▸ WHAT IS NEEDED: Your answer must consist of exactly the lines below, starting with the line with "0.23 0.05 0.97" and going on through the line with "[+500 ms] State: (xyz", and nothing else.

▸ RECORDS SUPPLIED:
************

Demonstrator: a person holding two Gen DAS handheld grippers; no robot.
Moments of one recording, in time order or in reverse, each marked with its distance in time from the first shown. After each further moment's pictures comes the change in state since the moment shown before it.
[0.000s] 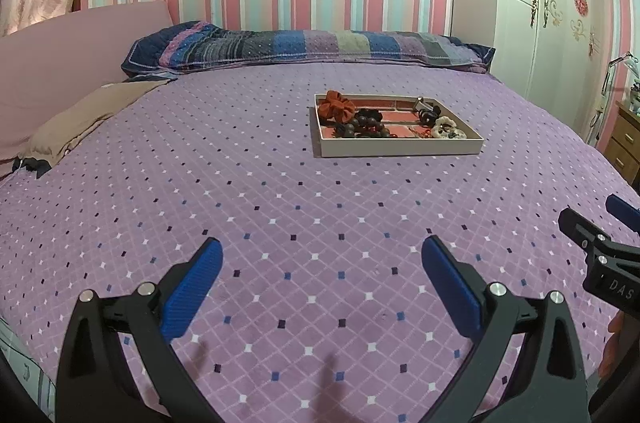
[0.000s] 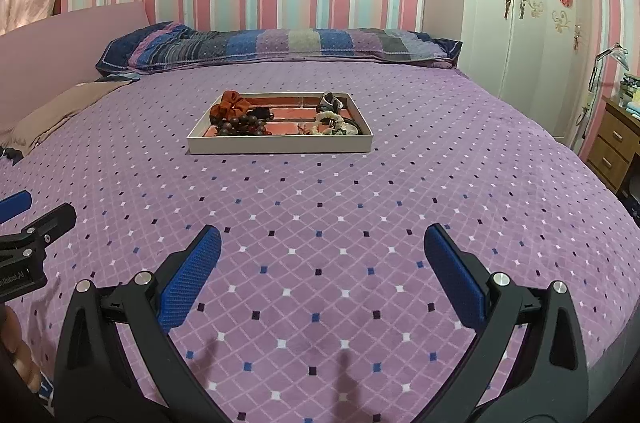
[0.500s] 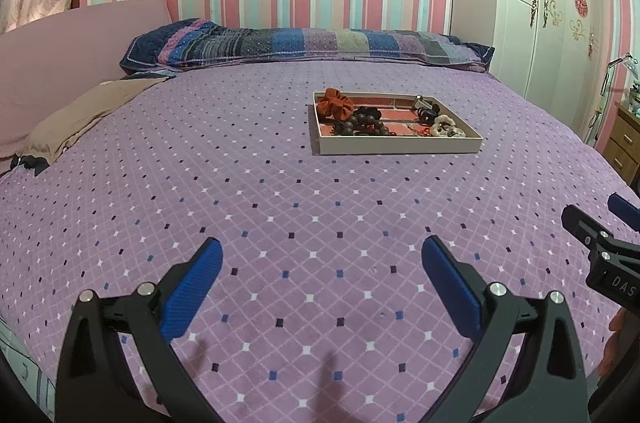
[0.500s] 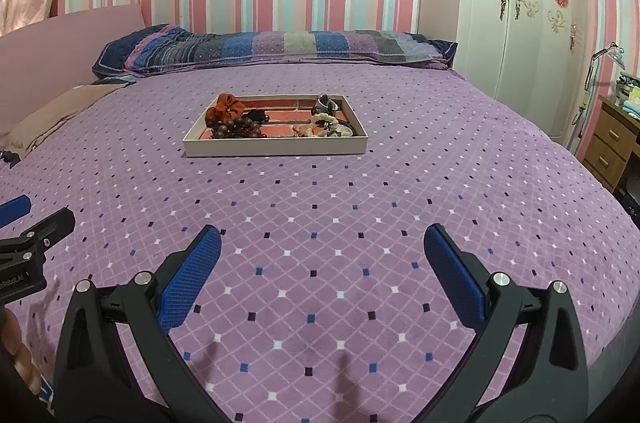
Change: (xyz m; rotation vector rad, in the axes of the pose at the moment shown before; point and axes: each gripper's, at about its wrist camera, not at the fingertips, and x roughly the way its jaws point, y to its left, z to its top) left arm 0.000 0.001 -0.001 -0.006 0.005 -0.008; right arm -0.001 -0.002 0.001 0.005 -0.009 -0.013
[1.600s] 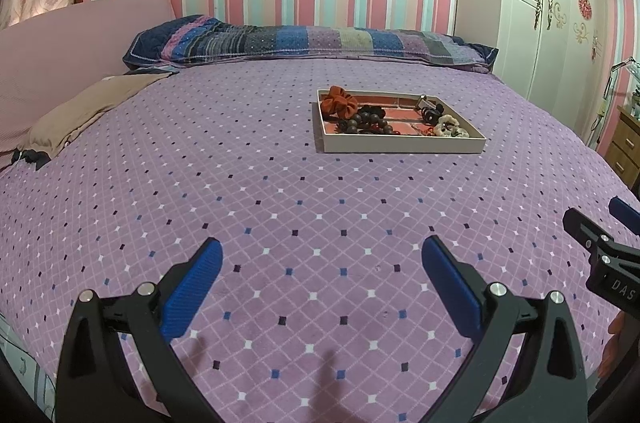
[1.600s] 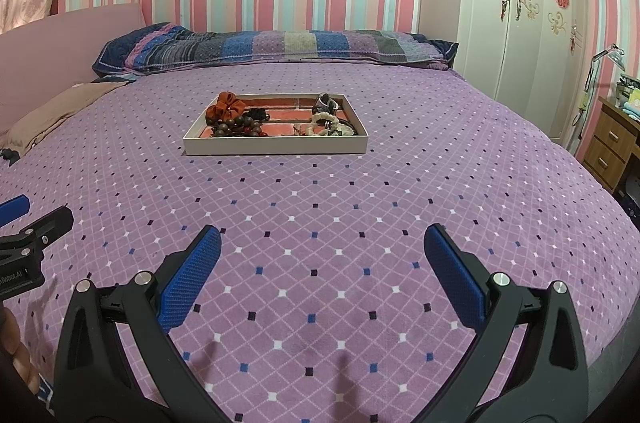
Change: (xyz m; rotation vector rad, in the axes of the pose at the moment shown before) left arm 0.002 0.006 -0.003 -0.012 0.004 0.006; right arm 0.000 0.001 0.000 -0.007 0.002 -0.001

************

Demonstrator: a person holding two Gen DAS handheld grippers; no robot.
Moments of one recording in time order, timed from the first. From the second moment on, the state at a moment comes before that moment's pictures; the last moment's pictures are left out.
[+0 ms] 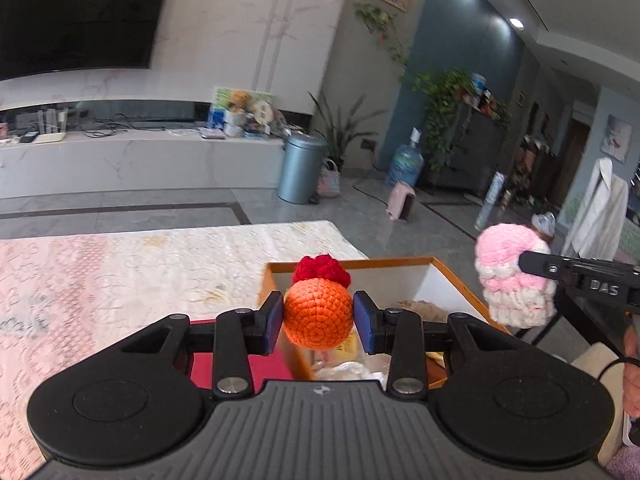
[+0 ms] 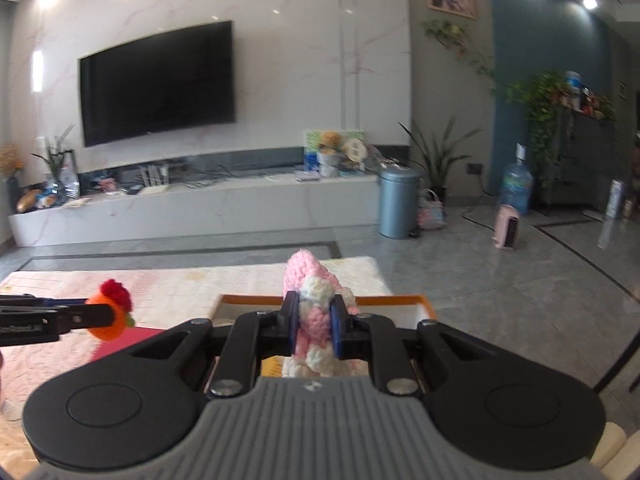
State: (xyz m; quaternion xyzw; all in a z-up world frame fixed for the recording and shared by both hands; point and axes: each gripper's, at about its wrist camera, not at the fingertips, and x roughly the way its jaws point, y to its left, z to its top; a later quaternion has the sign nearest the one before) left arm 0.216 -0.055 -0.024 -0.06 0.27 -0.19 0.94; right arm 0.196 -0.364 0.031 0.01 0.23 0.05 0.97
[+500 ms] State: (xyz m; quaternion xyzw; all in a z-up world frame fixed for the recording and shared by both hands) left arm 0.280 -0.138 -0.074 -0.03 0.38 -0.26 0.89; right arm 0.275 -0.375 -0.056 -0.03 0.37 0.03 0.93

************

▸ WRITTEN SOLUTION:
State: (xyz m; quaternion xyzw; all in a z-up world frame fixed for the recording and shared by both hands; point and axes: each gripper's, at about its wrist camera, not at the fingertips, and x roughly the way its jaws point, y to its left, z to its top; a later quaternion has the sign nearest the one before) left arm 0.216 -0.055 -0.024 -0.06 0.27 -0.19 0.94; right arm 0.196 -0.364 0.031 0.01 0.23 0.05 0.97
[+500 ms] State: (xyz m; quaternion xyzw; all in a z-up world frame fixed for the recording and shared by both hands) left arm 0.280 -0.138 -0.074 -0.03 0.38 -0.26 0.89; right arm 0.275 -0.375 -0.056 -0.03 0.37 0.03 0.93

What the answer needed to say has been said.